In the copy, keep every word of the data below and none of its pictures.
--- --- ---
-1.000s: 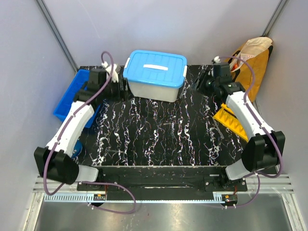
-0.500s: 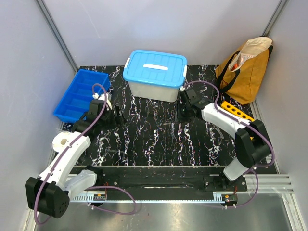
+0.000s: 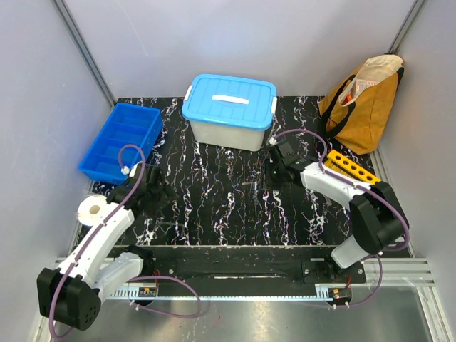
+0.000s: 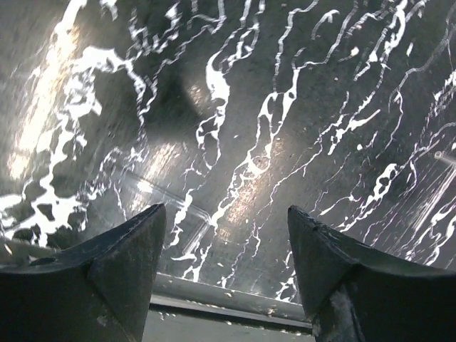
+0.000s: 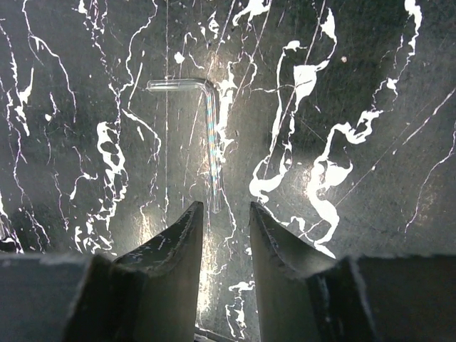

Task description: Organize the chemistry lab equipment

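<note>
A thin clear tube [image 5: 211, 146], bent in an L, lies on the black marbled table. Its near end rests just ahead of my right gripper [image 5: 225, 206], whose jaws stand narrowly open with nothing between them. That gripper [image 3: 273, 178] hangs low over the table right of the middle. My left gripper [image 4: 226, 209] is wide open and empty, close over the table near the front edge; another bent clear tube [image 4: 178, 206] lies just beyond its left finger. In the top view the left gripper [image 3: 158, 194] is at the near left. The yellow-orange rack [image 3: 349, 165] lies at the right.
A white tub with a blue lid [image 3: 229, 110] stands at the back middle. A blue divided tray [image 3: 121, 142] sits at the back left, and a brown bag [image 3: 363, 103] at the back right. A white ring-shaped roll [image 3: 91, 210] lies beside the left arm.
Both arms have drawn back from the far corners, the left from the blue tray and the right from the bag, and dropped low over the table. The right jaws have narrowed.
</note>
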`<state>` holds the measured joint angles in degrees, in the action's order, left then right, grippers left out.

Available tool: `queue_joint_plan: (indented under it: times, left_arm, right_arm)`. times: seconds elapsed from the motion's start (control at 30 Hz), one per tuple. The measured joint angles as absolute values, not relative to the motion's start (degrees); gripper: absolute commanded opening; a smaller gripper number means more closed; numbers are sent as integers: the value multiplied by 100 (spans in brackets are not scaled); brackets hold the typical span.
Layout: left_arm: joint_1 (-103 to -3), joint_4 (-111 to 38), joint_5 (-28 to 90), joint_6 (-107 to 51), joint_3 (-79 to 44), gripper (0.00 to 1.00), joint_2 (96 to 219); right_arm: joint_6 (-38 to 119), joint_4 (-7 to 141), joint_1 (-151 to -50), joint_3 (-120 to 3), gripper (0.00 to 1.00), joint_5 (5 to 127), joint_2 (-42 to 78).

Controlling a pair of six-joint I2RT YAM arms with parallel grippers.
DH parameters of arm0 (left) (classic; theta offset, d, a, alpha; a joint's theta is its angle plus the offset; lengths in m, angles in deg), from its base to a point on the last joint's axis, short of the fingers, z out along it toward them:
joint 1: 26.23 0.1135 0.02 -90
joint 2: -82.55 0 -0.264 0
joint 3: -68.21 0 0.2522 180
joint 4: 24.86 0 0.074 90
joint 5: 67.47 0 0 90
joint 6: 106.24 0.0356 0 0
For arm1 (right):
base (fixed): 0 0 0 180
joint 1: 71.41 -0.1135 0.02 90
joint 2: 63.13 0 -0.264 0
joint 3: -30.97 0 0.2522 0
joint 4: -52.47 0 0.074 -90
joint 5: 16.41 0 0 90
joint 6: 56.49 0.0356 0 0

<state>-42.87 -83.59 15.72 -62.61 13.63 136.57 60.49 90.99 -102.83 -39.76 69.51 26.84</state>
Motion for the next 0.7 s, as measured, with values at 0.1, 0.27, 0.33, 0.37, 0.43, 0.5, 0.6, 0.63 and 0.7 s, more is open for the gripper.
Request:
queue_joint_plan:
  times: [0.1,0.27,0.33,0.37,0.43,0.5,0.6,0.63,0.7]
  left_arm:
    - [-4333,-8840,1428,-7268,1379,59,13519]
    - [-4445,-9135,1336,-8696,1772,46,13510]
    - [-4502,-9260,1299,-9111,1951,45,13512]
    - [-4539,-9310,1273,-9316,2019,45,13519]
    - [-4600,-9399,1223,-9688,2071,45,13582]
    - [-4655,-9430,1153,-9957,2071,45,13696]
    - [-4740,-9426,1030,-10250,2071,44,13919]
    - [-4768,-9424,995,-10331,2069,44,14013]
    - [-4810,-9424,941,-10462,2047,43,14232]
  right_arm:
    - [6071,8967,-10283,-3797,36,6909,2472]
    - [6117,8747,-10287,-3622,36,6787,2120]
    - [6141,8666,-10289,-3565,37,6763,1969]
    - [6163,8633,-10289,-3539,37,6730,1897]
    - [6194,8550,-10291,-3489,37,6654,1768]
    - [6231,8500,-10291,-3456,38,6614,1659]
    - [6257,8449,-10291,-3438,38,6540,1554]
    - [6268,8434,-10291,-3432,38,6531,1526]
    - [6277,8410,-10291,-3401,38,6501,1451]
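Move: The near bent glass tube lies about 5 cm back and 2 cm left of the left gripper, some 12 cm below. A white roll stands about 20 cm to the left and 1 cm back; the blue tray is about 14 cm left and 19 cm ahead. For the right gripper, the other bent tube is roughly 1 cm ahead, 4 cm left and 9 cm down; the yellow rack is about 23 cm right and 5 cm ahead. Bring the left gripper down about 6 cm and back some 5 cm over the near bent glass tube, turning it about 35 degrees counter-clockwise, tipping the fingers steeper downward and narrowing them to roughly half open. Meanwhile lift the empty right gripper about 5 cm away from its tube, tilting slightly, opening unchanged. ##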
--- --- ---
_WRITTEN SOLUTION_
-1.000s: 
-0.500s: 
+0.000s: 
+0.000s: 
+0.000s: 

Task description: Organize the chemistry lab equipment

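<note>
A thin clear tube [image 5: 211, 146], bent in an L, lies on the black marbled table. Its near end rests just ahead of my right gripper [image 5: 225, 206], whose jaws stand narrowly open with nothing between them. That gripper [image 3: 273, 178] hangs low over the table right of the middle. My left gripper [image 4: 226, 209] is wide open and empty, close over the table near the front edge; another bent clear tube [image 4: 178, 206] lies just beyond its left finger. In the top view the left gripper [image 3: 158, 194] is at the near left. The yellow-orange rack [image 3: 349, 165] lies at the right.
A white tub with a blue lid [image 3: 229, 110] stands at the back middle. A blue divided tray [image 3: 121, 142] sits at the back left, and a brown bag [image 3: 363, 103] at the back right. A white ring-shaped roll [image 3: 91, 210] lies beside the left arm.
Both arms have drawn back from the far corners, the left from the blue tray and the right from the bag, and dropped low over the table. The right jaws have narrowed.
</note>
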`<state>` holds the measured joint angles in degrees, in the action's order, left then right, grippers left out.

Available tool: `queue_joint_plan: (indented under it: times, left_arm, right_arm)`. times: seconds elapsed from the motion's start (control at 30 Hz), one per tuple. The measured joint angles as absolute values, not relative to the motion's start (degrees); gripper: absolute commanded opening; a smaller gripper number means more closed; numbers are sent as integers: the value multiplied by 100 (spans in brackets are not scaled); brackets hold the typical span.
Layout: left_arm: joint_1 (-103 to -3), joint_4 (-111 to 38), joint_5 (-28 to 90), joint_6 (-107 to 51), joint_3 (-79 to 44), gripper (0.00 to 1.00), joint_2 (96 to 219); right_arm: joint_6 (-38 to 119), joint_4 (-7 to 141), joint_1 (-151 to -50), joint_3 (-120 to 3), gripper (0.00 to 1.00), joint_5 (5 to 127), joint_2 (-42 to 78).

Controlling a pair of six-joint I2RT YAM arms with parallel grippers.
DH parameters of arm0 (left) (classic; theta offset, d, a, alpha; a joint's theta is its angle plus the offset; lengths in m, angles in deg), from its base to a point on the last joint's axis, short of the fingers, z out along it toward them:
joint 1: 26.23 0.1135 0.02 -90
joint 2: -82.55 0 -0.264 0
joint 3: -68.21 0 0.2522 180
joint 4: 24.86 0 0.074 90
joint 5: 67.47 0 0 90
joint 6: 106.24 0.0356 0 0
For arm1 (right):
base (fixed): 0 0 0 180
joint 1: 71.41 -0.1135 0.02 90
joint 2: 63.13 0 -0.264 0
joint 3: -30.97 0 0.2522 0
joint 4: -52.47 0 0.074 -90
joint 5: 16.41 0 0 90
joint 6: 56.49 0.0356 0 0

<state>-42.87 -83.59 15.72 -62.61 13.63 136.57 60.49 90.99 -102.83 -39.76 69.51 26.84</state>
Motion for the next 0.7 s, as measured, with values at 0.1, 0.27, 0.33, 0.37, 0.43, 0.5, 0.6, 0.63 and 0.7 s, more is open for the gripper.
Request:
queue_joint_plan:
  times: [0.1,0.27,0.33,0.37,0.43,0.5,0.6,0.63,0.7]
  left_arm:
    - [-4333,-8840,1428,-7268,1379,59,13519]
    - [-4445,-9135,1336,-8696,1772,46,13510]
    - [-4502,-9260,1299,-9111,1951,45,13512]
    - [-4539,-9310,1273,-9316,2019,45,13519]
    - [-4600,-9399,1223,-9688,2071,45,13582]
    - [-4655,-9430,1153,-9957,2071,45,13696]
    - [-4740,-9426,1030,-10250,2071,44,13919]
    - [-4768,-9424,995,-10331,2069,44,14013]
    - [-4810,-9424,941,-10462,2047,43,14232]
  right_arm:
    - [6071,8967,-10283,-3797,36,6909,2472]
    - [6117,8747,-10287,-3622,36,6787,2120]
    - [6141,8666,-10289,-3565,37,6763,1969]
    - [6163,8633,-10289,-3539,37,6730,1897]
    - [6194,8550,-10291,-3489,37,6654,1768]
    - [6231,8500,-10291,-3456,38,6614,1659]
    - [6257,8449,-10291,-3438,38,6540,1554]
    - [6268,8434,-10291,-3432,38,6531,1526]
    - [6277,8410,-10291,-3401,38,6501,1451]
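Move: The near bent glass tube lies about 5 cm back and 2 cm left of the left gripper, some 12 cm below. A white roll stands about 20 cm to the left and 1 cm back; the blue tray is about 14 cm left and 19 cm ahead. For the right gripper, the other bent tube is roughly 1 cm ahead, 4 cm left and 9 cm down; the yellow rack is about 23 cm right and 5 cm ahead. Bring the left gripper down about 6 cm and back some 5 cm over the near bent glass tube, turning it about 35 degrees counter-clockwise, tipping the fingers steeper downward and narrowing them to roughly half open. Meanwhile lift the empty right gripper about 5 cm away from its tube, tilting slightly, opening unchanged. ##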

The exercise asks for nothing further.